### [ACTIVITY]
Could you repeat word for word only the lines from the one containing "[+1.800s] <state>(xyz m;" to the last line of the data below?

=== Section Start ===

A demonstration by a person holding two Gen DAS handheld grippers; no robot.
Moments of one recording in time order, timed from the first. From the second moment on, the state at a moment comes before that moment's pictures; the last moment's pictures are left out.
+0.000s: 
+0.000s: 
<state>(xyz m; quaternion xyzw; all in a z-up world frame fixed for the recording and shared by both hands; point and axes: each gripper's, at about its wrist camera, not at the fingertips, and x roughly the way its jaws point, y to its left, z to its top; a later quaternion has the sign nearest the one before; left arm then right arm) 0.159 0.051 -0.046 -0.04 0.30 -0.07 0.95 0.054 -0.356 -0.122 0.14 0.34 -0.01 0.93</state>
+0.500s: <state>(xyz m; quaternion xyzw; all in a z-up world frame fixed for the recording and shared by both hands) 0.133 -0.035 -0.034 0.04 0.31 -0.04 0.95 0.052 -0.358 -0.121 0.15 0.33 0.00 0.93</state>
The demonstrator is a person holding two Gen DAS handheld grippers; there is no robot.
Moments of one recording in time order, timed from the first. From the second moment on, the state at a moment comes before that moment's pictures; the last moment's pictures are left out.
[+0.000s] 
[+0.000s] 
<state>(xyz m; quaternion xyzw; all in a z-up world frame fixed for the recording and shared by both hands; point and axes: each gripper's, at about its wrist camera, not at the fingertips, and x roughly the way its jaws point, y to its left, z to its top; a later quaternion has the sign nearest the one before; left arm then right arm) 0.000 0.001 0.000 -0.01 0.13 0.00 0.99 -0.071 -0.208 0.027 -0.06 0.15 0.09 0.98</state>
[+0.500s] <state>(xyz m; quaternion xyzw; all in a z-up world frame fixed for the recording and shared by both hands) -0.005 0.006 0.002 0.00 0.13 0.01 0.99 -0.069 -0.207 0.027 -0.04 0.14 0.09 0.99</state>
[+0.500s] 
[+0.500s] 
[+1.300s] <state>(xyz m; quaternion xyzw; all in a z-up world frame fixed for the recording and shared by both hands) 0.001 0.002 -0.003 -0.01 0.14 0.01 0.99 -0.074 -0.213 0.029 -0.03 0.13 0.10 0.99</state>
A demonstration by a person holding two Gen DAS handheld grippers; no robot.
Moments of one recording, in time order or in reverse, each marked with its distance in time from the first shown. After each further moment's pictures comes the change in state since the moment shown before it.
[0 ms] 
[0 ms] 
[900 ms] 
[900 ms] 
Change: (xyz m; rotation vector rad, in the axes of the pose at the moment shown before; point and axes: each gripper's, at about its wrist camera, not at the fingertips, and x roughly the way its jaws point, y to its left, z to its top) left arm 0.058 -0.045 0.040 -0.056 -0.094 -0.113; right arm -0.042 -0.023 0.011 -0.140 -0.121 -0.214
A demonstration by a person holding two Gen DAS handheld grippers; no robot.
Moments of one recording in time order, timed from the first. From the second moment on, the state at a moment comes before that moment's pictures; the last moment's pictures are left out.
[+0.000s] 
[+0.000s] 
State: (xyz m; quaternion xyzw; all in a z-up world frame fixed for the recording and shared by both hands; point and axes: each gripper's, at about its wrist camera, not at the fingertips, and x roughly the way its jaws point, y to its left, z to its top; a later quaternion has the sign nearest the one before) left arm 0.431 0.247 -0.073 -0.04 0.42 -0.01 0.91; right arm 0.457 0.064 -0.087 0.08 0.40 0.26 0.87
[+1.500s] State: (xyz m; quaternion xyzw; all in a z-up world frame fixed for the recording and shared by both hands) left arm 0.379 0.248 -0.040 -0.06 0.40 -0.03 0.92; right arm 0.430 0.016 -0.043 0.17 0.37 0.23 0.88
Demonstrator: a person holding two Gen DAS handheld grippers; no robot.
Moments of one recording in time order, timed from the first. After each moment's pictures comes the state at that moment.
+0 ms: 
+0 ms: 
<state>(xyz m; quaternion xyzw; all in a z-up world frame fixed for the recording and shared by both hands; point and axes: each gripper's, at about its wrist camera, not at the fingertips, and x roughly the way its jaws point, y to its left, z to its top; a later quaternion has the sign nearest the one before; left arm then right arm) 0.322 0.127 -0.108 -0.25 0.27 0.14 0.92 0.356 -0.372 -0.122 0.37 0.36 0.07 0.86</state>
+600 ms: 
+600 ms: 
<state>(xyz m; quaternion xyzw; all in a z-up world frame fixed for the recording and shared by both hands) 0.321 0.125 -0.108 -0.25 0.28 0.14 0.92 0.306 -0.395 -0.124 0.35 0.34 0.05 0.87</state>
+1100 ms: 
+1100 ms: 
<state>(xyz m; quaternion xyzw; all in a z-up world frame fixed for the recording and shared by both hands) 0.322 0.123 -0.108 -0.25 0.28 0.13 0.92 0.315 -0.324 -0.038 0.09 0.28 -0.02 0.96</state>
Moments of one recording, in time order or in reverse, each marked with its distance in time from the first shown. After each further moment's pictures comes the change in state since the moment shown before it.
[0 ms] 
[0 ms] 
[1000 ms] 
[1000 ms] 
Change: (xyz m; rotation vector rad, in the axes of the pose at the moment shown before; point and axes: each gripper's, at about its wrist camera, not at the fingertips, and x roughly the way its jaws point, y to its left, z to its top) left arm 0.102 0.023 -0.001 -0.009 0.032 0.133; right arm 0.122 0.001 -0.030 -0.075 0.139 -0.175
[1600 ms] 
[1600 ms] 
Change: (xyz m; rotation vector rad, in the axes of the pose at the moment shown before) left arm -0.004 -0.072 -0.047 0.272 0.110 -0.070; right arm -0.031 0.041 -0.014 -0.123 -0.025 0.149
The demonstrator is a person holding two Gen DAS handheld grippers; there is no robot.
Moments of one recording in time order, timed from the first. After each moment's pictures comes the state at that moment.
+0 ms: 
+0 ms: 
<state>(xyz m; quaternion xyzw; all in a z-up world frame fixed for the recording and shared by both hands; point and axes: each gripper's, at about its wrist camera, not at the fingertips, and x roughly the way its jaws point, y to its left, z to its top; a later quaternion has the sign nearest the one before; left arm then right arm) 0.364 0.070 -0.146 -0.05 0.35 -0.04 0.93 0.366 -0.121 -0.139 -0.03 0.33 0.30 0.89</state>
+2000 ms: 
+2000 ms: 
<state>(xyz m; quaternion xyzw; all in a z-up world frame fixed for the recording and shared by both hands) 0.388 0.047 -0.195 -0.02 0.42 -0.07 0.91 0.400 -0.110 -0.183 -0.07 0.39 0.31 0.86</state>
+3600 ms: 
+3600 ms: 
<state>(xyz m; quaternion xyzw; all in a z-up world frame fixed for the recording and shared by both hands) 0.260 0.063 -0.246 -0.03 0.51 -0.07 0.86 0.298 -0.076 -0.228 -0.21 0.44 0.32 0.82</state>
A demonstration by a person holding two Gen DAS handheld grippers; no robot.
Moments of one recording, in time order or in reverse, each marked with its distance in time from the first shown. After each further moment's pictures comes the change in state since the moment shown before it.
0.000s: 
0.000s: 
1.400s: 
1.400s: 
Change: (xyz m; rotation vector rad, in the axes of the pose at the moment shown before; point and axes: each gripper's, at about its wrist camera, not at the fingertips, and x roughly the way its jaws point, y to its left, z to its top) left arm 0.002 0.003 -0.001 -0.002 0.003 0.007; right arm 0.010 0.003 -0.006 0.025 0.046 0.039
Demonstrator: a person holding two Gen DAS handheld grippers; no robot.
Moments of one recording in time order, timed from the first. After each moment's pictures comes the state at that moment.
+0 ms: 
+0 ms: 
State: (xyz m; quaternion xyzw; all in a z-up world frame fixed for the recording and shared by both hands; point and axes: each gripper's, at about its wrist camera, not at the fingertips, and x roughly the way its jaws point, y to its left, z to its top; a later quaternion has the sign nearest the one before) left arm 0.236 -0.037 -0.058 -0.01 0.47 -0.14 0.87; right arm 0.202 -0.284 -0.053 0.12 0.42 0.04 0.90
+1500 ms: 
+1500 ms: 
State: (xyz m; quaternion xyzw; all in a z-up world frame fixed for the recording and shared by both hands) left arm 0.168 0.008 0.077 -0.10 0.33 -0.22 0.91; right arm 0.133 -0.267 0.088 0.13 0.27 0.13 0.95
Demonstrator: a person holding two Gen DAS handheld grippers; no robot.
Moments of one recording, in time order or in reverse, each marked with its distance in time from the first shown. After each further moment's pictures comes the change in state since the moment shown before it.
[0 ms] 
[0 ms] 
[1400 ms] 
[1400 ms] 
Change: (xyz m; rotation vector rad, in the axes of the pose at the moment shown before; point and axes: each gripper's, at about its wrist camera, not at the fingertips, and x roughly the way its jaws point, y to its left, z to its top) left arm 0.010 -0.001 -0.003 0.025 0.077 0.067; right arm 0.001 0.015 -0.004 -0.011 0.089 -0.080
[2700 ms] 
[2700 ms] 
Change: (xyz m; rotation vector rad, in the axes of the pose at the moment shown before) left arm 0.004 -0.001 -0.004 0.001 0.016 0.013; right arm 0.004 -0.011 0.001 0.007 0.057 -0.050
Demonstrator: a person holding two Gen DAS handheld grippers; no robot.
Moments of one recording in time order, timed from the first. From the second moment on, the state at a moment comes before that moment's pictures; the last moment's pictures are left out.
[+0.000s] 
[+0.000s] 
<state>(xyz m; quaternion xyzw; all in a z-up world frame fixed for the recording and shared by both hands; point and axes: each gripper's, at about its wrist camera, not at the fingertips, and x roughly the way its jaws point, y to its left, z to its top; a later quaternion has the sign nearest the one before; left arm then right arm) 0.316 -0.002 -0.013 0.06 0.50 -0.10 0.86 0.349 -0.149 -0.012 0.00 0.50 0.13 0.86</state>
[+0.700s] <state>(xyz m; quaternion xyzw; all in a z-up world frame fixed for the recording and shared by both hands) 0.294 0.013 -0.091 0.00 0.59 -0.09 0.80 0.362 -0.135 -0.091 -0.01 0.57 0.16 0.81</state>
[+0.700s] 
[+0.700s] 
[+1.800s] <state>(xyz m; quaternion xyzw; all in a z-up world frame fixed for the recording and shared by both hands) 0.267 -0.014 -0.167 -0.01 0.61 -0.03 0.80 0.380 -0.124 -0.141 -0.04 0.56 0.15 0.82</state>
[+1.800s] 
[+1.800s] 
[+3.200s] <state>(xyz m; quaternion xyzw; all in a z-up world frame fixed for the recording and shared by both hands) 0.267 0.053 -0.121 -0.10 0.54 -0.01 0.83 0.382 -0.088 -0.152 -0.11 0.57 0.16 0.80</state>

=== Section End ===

### [TASK RESPONSE]
[+1.800s] <state>(xyz m; quaternion xyzw; all in a z-up world frame fixed for the recording and shared by both hands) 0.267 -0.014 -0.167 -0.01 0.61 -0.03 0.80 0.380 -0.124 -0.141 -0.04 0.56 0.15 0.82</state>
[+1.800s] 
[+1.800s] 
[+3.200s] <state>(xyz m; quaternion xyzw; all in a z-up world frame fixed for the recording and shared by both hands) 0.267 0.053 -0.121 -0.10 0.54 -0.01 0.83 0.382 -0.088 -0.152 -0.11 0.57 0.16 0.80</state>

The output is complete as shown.